§ **Work instruction**: In the listing that follows, print every line exactly and leave the images out.

__________________________________________________

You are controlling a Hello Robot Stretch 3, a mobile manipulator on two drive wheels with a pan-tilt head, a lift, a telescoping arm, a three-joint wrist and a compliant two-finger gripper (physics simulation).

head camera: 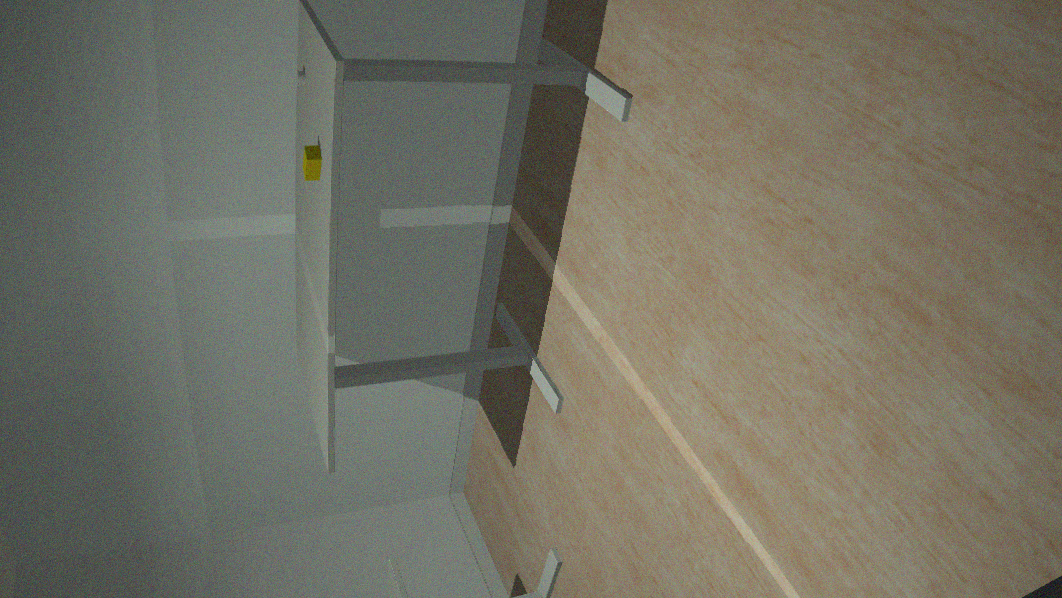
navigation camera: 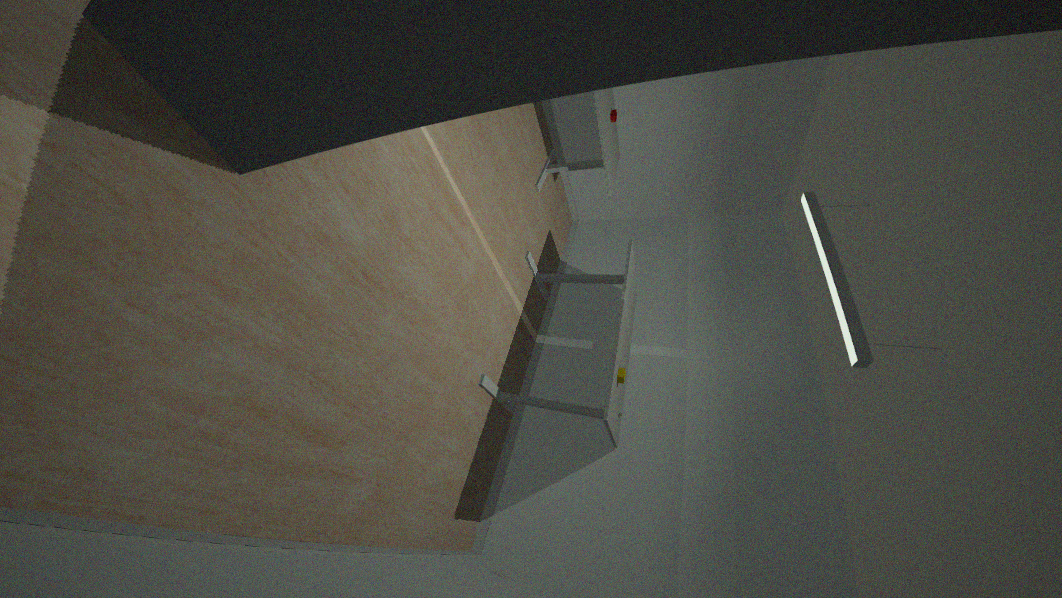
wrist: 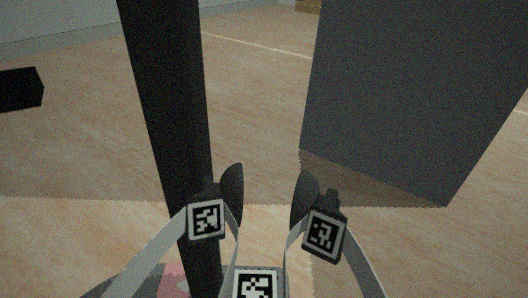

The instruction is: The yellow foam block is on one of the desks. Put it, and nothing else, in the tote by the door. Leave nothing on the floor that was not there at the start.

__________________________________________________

§ **Answer**:
You are controlling a Hello Robot Stretch 3, a mobile manipulator on two drive wheels with a pan-tilt head, a lift, a telescoping arm, a three-joint wrist and a compliant two-finger gripper (physics simulation).

head camera: 
navigation camera: 
wrist: 

The instruction is: The yellow foam block is on one of the desks. Put it, and nothing else, in the tote by the door. Leave nothing on the floor that was not there at the start.

The exercise requires nothing further.